Print the whole listing below again, exactly as given.

---------------

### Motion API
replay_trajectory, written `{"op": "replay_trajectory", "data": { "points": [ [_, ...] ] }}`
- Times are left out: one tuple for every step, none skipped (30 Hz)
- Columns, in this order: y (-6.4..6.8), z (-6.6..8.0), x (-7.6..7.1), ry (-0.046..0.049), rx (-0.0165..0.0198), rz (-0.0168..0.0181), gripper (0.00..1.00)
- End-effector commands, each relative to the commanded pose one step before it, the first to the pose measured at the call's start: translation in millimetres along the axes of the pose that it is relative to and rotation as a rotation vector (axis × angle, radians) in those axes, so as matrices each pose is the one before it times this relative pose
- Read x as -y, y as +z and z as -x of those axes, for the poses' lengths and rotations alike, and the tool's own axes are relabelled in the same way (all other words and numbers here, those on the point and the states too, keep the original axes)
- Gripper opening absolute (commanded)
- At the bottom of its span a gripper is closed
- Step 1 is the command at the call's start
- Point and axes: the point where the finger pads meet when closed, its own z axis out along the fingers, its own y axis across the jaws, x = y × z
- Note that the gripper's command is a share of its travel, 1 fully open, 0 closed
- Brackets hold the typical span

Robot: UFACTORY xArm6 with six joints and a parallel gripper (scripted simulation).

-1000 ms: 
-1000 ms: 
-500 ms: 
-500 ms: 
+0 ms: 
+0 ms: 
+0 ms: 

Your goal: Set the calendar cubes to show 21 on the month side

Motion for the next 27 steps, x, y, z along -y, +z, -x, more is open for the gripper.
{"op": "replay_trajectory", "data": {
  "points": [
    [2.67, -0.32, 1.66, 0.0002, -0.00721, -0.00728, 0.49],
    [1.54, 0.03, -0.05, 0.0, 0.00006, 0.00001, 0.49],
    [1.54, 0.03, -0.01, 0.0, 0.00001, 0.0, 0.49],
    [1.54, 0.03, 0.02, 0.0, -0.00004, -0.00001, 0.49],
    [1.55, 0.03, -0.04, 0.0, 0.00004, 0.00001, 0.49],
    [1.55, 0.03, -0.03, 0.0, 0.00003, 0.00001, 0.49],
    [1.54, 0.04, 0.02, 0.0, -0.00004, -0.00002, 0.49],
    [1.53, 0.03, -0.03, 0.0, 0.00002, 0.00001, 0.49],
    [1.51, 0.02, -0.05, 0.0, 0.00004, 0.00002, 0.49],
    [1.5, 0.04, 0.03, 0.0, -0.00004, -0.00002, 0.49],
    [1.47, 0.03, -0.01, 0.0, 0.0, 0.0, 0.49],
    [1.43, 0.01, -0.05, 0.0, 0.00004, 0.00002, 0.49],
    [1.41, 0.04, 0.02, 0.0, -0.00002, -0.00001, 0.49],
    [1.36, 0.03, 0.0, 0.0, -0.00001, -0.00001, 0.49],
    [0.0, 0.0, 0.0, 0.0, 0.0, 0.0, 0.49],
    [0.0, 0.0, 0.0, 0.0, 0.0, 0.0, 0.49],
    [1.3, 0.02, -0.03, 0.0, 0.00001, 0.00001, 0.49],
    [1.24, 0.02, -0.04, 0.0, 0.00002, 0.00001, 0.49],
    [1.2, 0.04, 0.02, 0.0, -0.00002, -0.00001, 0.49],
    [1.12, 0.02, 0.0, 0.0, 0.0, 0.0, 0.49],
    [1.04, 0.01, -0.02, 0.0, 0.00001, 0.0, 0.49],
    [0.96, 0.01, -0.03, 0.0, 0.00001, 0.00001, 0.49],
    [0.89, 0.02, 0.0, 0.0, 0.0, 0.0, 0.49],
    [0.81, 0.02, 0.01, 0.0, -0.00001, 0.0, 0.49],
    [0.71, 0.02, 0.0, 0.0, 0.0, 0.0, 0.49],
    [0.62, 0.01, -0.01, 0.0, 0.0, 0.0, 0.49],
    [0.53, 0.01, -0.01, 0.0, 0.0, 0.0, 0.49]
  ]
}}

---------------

**ANSWER BELOW:**
### Motion API
replay_trajectory, written `{"op": "replay_trajectory", "data": { "points": [ [_, ...] ] }}`
- Times are left out: one tuple for every step, none skipped (30 Hz)
- Columns, in this order: y (-6.4..6.8), z (-6.6..8.0), x (-7.6..7.1), ry (-0.046..0.049), rx (-0.0165..0.0198), rz (-0.0168..0.0181), gripper (0.00..1.00)
- End-effector commands, each relative to the commanded pose one step before it, the first to the pose measured at the call's start: translation in millimetres along the axes of the pose that it is relative to and rotation as a rotation vector (axis × angle, radians) in those axes, so as matrices each pose is the one before it times this relative pose
- Read x as -y, y as +z and z as -x of those axes, for the poses' lengths and rotations alike, and the tool's own axes are relabelled in the same way (all other words and numbers here, those on the point and the states too, keep the original axes)
- Gripper opening absolute (commanded)
- At the bottom of its span a gripper is closed
- Step 1 is the command at the call's start
- Point and axes: the point where the finger pads meet when closed, its own z axis out along the fingers, its own y axis across the jaws, x = y × z
- Note that the gripper's command is a share of its travel, 1 fully open, 0 closed
- Brackets hold the typical span

Robot: UFACTORY xArm6 with six joints and a parallel gripper (scripted simulation).

-1000 ms: 
-1000 ms: 
-500 ms: 
-500 ms: 
+0 ms: 
+0 ms: 
+0 ms: 

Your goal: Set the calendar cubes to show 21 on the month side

Motion for the next 27 steps, x, y, z along -y, +z, -x, more is open for the gripper.
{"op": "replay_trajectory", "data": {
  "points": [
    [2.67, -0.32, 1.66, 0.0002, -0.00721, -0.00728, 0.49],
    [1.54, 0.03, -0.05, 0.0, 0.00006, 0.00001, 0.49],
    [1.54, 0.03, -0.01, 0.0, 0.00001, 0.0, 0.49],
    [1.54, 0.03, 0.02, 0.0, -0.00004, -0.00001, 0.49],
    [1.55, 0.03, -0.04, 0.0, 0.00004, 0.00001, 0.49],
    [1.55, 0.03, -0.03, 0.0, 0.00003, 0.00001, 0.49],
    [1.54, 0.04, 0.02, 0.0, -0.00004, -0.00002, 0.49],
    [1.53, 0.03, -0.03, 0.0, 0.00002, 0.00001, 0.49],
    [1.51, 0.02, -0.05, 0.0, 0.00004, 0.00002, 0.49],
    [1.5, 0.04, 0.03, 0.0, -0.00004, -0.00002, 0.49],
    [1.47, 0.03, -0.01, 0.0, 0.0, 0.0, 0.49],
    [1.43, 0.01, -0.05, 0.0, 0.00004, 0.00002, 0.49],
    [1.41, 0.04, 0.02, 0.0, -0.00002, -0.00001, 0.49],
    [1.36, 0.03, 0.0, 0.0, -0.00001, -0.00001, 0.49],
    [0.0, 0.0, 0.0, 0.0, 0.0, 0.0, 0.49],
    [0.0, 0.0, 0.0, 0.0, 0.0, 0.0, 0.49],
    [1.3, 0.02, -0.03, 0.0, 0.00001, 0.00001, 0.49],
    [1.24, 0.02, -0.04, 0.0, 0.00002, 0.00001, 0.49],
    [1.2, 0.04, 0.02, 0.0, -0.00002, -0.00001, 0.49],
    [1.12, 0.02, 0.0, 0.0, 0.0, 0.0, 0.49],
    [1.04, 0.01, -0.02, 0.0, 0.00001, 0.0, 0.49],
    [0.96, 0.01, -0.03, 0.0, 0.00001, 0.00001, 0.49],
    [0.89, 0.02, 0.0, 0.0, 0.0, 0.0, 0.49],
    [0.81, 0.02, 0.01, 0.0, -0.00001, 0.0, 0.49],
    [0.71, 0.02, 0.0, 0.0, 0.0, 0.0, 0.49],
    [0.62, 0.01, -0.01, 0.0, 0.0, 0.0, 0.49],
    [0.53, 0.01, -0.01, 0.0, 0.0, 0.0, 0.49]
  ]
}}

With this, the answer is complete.